Türkçe çevirisi : Sert döşekli bir yatakta uyumak istiyorum.
2 sağlam * eşanlamlı : secure, fixed, fast, immovable, steady, stable, enduring, strong * karşıtanlamlı : unstable
3 (with sb) sıkı, sert * eşanlamlı : tough
İngilizce örnek : You must be very firm with that child.
Türkçe çevirisi : O çocuğa karşı çok sıkı olmalısın.
4 kararlı, kesin * eşanlamlı : steadfast, fixed, resolute, determined, strict
İngilizce örnek : I came to a firm decision and I will not change my mind.
Türkçe çevirisi : Kesin bir karara vardım ve fikrimi değiştirmeyeceğim.
İngilizce örnek : He gave me a firm refusal.
Türkçe çevirisi : Bana kesin bir ret cevabı verdi.
İngilizce örnek : He remained firm in his unwillingness to join us.
Türkçe çevirisi : Bize katılma konusundaki isteksizliğinde kararlı idi.
İngilizce örnek : I tried to persuade him but he remained firm.

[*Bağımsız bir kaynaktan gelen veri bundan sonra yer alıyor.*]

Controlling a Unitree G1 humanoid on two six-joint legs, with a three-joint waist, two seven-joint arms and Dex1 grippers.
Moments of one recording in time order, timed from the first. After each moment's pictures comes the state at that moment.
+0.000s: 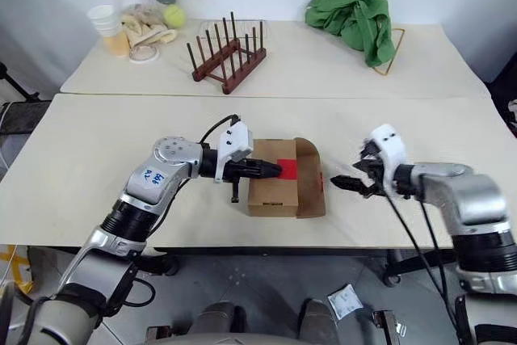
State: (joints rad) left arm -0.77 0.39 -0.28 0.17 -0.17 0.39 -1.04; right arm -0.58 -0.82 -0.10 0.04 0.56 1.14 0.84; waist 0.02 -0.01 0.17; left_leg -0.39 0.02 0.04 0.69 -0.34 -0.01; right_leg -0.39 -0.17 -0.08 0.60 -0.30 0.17
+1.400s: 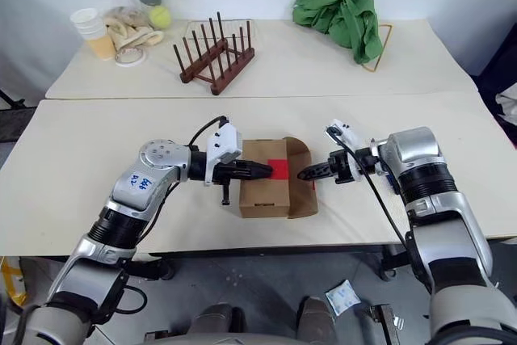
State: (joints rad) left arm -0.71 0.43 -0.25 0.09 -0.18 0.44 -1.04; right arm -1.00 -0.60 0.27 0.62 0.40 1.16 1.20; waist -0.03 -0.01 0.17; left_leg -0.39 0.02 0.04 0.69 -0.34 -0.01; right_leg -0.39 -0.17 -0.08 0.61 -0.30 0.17
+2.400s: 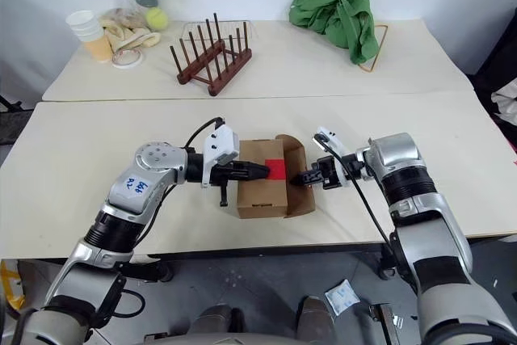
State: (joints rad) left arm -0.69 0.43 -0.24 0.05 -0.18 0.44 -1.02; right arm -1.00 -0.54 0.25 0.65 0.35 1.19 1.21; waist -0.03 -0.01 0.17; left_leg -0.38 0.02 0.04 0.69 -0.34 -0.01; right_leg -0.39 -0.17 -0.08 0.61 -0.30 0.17
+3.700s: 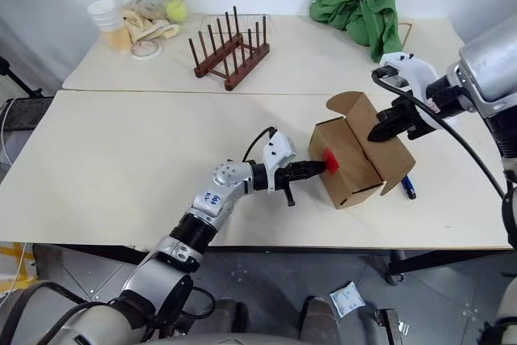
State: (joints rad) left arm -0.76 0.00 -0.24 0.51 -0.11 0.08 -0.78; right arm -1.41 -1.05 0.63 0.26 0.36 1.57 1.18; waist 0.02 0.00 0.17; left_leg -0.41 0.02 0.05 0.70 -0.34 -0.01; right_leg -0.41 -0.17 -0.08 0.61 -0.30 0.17
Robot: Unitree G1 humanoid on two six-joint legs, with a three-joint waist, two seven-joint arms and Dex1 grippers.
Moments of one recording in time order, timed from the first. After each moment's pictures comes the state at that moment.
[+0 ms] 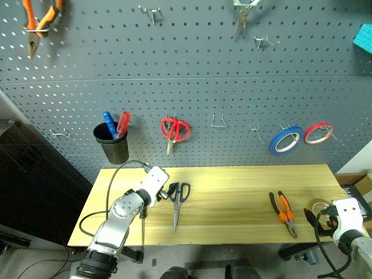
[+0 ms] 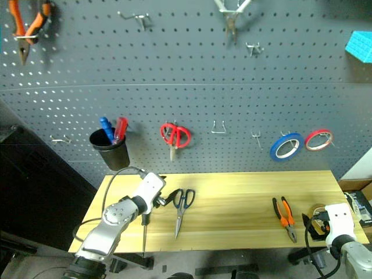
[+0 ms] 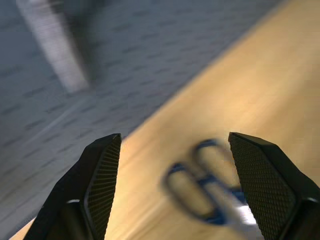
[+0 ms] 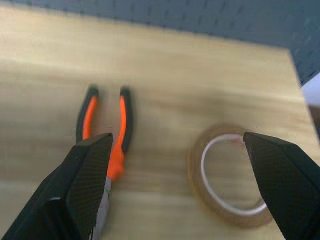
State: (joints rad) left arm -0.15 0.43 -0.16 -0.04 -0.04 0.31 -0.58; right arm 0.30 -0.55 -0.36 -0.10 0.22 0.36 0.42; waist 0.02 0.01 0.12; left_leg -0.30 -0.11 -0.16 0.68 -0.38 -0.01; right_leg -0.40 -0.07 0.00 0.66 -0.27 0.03
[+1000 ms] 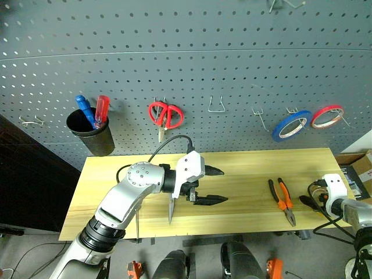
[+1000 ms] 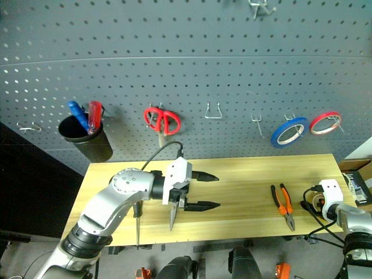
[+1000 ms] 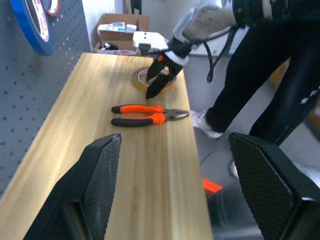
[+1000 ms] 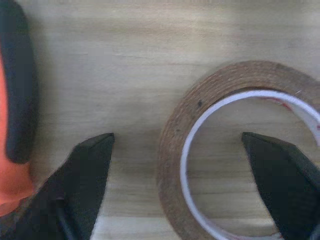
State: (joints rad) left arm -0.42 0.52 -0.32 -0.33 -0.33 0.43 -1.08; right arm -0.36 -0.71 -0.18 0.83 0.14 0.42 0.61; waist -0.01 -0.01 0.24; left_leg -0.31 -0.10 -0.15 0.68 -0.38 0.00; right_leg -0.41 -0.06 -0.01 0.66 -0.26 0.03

Türkçe çevirisi : Onu ikna etmeye çalıştım ama o kesin kararlıydı.
¤ noun
firma * eşanlamlı : company, business, corporation
İngilizce örnek : Every firm in the city is complaining about the new taxes.
Türkçe çevirisi : Şehirdeki her şirket yeni vergilerden şikâyet ediyor.
İngilizce örnek : I have been working for this firm for two years.
Türkçe çevirisi : İki yıldır bu firmada çalışıyorum.
İngilizce örnek : The firm went bankrupt.
Türkçe çevirisi : Firma iflas etti.
İngilizce örnek : A Japanese company has taken over our firm.
Türkçe çevirisi : Firmamızı bir Japon şirketi satın aldı.